Я – живой! - стр. 2
Поход в баню это была настоящая русская традиция. Именно в общественную, центральную. Где собирается вся деревня. Туда идут, как на праздник. С красивыми сумками, в которых лежат полотенца беленые, обязательно их кладут сверху, чтобы показать, какая хозяйка. У некоторых они накрахмаленные, у некоторых насиненные, некоторые на клее выпаривают. А мыло! У всех сваренное по – собственному рецепту. Кто на розовых лепестках, кто на чабреце, кто на мяте. В общем, баня – это триумф тщеславия. Здесь собирается весь цвет бабский. Хотя у каждого во дворе своя баня есть. Но общественная – это находка новой власти. Своего рода служба безопасности. Все сплетни собраны в одно ухо, которое без бумаги все записывает, доносит кому нужно. Конечно, этот агент – билетерша. Очереди специально создает, чтобы народ сидел долго, разговоры завязывались тематические, ругань была нешуточная.
Детвора тоже любила ходить в общую баню. Они запах ржавых труб и пара принимали за наркотики. Потому что у них там поднималось настроение, они придумывали новые бесовские игры. Родители так и говорили: «Хватит беситься! Успокойтесь! Сядьте рядом». Но эти угрозы нисколько детей не смущали, они знали средство гипнотического успокоения взрослых, – прижимались к мамкам на секунду, пока те не продолжат диспут. Услышав первые звуки споров, дети тут же убегали в другой угол, начинали бесовские игры вновь.
Афанасий вырос из детских развлечений, считал себя взрослым. На чердаке, закатив глаза, глотал дым, хватавший за горло, наслаждался смогом. Пару раз кашлянул, но он же мужик, не то что эти двенадцатилетние пацаны – соседи. Даже сплюнул, как отец, в жесткую солому, которая сушилась на чердаке. Или это было продолжение крыши? Теперь уже неизвестно. Неожиданно во дворе залаяла собака. Афанасий вздрогнул, прикрыл ладошкой рот, одноглазый прижался к щели в крыше, успокоил, что на курицу пес набросился. Все вздохнули, но решили пора уходить, пока их здесь не застукали. Да и Афанасию нужно бежать в баню, мамке помочь младших братьев с полотенцем на голове домой доставить.
Они выскочили по – быстрому из своего убежища, шустрее, чем забирались и не заметили, как одноглазый не до конца затушил сигарету. Она мягко легла на солому, издавая струю коварного дыма.
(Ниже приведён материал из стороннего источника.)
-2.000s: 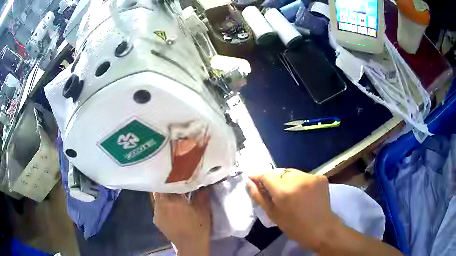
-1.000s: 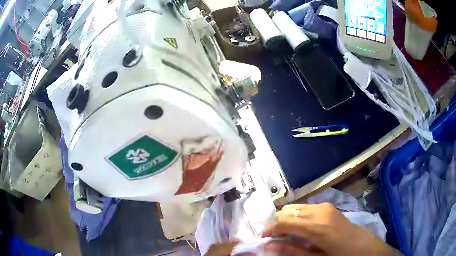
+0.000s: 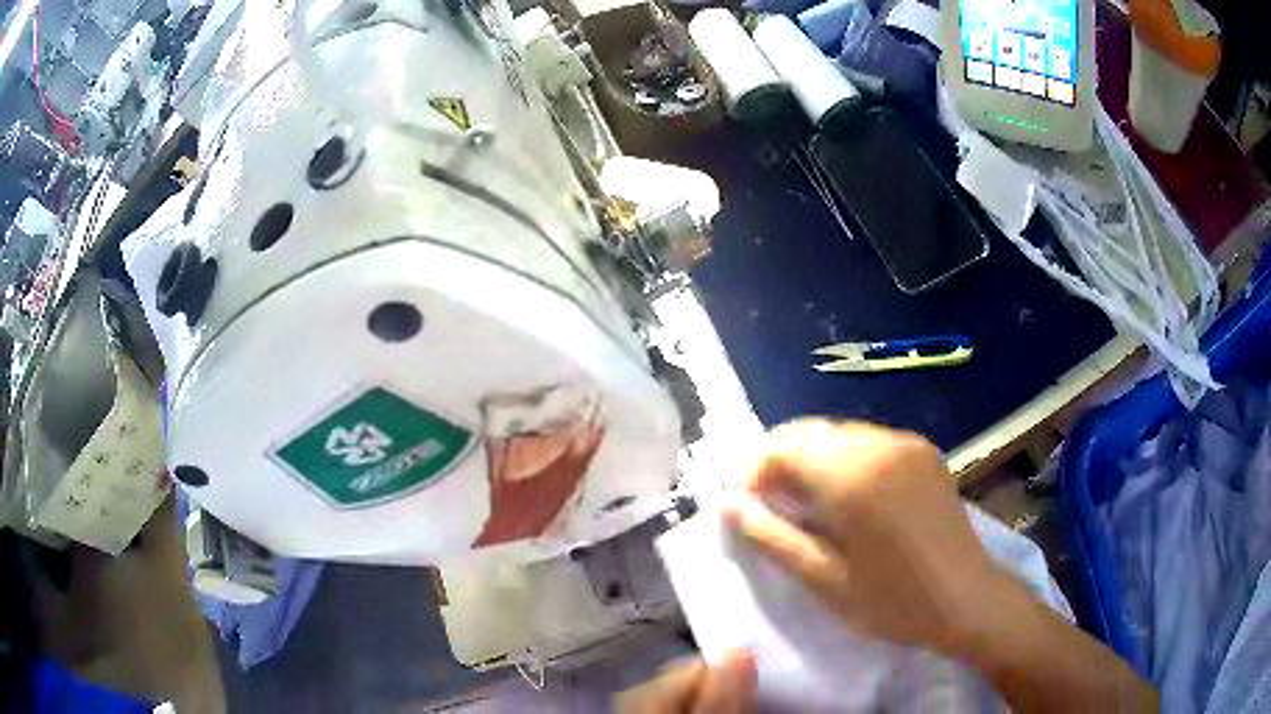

Огонь полыхнул в то время, когда Афанасий в бане докладывал маме, что все в порядке, он не видел, как оранжевые языки слизывали крышу, сжирая все вокруг. Пожар выхватывал все больше и больше соломы с чердака. Жар распространялся так быстро, будто спичка зажглась и потухла. Дом трещал в костре, освещая темное небо, как факел. Хруст был такой будто огромный великан проглатывал на ужин добротный деревянный сруб. Стекла вдребезги разлетались в стороны, перины, подушки, сундуки пошли на закуску. Дым черным облаком окутывал фундамент, ненасытный пожар доедал последнее остатки дома. Двое соседей прибежали с ведрами. Но тушить было уже нечего. Крики односельчан, бежавших из общественной бани, дошли до поселкового сборища мужчин. Отец шатаясь бежал навстречу Афанасия. Он не стал разбирать профилактика это или злобный выброс адреналина, вырвал доску из штакетника вместе с ржавым гвоздем и рвал спину сына на мелкие куски мяса. Он его убивал. Афанасий лежал лицом вниз, не дышал. Мать причитала над телом сына. Она бросалась закрывать его собой. Но пьяный хозяин сгоревшего дома с красными глазами, размахивал палкой во все стороны. Соседи оттащили мать от сына. Крепкие мужики боялись выхватить палку, отошли в сторону тоже. Только когда погорелец изнемог от ударов и отполз рыча, как подстреленный медведь в сторону пепелища. Тогда соседи схватили Афанасия под руки, потащили обмякшее тело подальше от изверга. Они его спрятали на сеновале в конце деревни.